A cidade e o espaço urbano são coincidentes?

A cidade e o espaço urbano são coincidentes?
Segundo Henri Lefebvre, no seu «O direito à cidade», não. Por cidade, entende o espaço físico e por urbano entende o intangível, a potência. Podem convergir, criando o "espaço público", mas não são coincidentes.
Bauman descrevia-os como o mundo sólido vs mundo líquido, coexistindo no espaço público.
Sinceramente, cada vez mais me convenço que cidade e espaço urbano não apenas não são coincidentes como estão, progressivamente a afastar-se. Cada vez mais os cidadãos têm menos direito à cidade, menos capacidade de intervenção sobre ela, havendo, de forma aparentemente paradoxal, naturais e desejáveis movimentos de (re)apropriação do espaço urbano, por parte daqueles que habitam a cidade. Explicito: hoje, o destino das cidades é mais decidido nos centros nefrálgicos do poder económico, por parte de atores que não habitam a cidade e menos por aqueles que as cruzam diariamente. Quando o CEO de uma grande empresa toma, a partir de, por exemplo, Nova Iorque, a decisão de investir numa cidade de província portuguesa, está a transformar esse espaço de forma mais determinante do que qualquer habitante desse território. Entretanto, os habitantes dessas cidades mobilizam-se, de forma cada vez mais crescente e organizada, para dinamizar o espaço urbano, como um espaço de partilha, diálogo e convivência. O crescimento dos mecanismos de participação são disso exemplo.

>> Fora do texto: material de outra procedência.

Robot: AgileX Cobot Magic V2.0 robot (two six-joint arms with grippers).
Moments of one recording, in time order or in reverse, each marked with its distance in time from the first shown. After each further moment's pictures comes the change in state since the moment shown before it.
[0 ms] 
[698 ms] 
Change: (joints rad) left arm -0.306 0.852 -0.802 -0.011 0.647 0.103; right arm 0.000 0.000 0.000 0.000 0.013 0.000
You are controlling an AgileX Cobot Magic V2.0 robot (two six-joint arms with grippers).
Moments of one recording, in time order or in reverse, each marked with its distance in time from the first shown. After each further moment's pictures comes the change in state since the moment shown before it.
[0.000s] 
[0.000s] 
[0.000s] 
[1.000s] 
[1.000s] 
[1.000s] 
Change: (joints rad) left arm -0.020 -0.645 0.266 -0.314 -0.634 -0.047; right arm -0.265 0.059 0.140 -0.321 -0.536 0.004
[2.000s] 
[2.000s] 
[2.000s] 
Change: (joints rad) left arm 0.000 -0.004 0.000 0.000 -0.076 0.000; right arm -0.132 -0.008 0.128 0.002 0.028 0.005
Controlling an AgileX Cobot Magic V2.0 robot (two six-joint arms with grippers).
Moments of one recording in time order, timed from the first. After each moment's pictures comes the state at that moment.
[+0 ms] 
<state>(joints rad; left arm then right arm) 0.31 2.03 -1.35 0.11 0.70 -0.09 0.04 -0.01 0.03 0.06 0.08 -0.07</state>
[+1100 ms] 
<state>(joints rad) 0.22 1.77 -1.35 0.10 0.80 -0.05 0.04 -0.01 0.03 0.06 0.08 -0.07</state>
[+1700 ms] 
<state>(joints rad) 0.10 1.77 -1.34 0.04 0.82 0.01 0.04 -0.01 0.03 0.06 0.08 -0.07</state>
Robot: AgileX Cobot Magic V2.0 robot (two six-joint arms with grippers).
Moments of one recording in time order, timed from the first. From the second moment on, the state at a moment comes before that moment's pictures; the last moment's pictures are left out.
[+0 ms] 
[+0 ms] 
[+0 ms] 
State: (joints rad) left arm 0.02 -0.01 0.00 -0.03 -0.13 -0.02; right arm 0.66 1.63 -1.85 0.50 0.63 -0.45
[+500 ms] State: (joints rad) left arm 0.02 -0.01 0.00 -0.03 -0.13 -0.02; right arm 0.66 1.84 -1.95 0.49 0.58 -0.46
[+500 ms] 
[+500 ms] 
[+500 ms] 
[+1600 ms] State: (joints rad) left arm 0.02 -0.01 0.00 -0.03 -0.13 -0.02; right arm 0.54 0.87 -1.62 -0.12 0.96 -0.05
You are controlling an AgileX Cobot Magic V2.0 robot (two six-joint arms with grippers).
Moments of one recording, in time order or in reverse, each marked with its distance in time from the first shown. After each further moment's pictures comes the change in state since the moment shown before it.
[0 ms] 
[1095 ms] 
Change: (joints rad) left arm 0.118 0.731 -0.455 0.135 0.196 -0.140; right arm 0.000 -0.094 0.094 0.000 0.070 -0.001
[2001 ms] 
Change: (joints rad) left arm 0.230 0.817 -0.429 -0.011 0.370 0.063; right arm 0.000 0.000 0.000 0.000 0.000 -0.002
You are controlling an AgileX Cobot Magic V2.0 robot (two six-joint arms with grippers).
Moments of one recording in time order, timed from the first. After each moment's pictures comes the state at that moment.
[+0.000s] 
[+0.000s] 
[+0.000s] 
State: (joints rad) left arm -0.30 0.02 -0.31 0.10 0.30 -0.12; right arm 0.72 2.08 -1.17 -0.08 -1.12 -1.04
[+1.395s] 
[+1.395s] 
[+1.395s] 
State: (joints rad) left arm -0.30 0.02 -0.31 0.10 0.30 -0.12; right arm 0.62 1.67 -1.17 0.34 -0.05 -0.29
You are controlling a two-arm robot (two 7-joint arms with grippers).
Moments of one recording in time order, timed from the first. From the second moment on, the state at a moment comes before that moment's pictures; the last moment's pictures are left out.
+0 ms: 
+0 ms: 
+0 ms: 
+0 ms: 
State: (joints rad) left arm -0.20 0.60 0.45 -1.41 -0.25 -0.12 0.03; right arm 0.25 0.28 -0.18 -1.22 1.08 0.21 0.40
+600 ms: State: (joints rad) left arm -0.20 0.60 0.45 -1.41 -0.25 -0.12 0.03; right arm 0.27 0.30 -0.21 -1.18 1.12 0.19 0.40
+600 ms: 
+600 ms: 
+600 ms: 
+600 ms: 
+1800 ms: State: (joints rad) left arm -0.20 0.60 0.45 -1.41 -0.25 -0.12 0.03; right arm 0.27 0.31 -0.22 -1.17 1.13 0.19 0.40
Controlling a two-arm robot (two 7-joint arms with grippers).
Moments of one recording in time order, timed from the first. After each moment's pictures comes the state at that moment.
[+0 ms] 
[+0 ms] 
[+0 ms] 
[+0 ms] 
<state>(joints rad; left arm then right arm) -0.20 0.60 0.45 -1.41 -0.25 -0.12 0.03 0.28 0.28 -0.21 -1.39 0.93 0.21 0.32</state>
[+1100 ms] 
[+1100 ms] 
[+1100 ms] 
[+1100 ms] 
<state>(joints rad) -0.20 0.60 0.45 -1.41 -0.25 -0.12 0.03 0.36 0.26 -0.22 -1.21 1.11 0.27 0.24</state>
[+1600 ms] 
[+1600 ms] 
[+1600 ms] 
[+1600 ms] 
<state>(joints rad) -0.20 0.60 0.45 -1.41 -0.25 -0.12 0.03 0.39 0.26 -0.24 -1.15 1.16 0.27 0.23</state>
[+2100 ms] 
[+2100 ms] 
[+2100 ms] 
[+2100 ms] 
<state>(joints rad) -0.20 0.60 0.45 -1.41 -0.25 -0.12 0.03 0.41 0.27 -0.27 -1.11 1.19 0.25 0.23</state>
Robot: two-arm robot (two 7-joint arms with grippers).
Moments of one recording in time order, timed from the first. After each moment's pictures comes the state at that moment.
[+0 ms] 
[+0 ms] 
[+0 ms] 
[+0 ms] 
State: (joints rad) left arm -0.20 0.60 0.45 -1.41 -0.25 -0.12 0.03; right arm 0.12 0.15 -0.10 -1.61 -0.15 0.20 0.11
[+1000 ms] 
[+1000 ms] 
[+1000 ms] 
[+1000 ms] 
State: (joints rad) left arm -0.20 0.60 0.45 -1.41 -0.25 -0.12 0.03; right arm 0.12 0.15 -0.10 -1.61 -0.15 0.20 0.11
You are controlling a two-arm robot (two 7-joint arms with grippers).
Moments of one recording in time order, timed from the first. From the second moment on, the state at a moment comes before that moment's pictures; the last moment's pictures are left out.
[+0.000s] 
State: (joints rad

Vem tudo isto a propósito de uma reflexão que tenho vindo a realizar sobre a real importância das nossas decisões individuais para o espaço público, bem como a capacidade real de intervenção do poder político no planeamento das cidades. Sim, é verdade que as ferramentas, aparentemente, estão nas mãos dos decisores políticos. Contudo, também sabemos que o seu ordenamento legal, os próprios instrumentos, são definidos por estruturas não apenas supraurbanas mas até subranacionais. E assim sendo, quem habita a cidade tem cada vez menos influência sobre o seu futuro. Resta-nos zelar pelo espaço urbano e garantir a urbanização (no sentido que lhe deu Lefebvre) da cidade.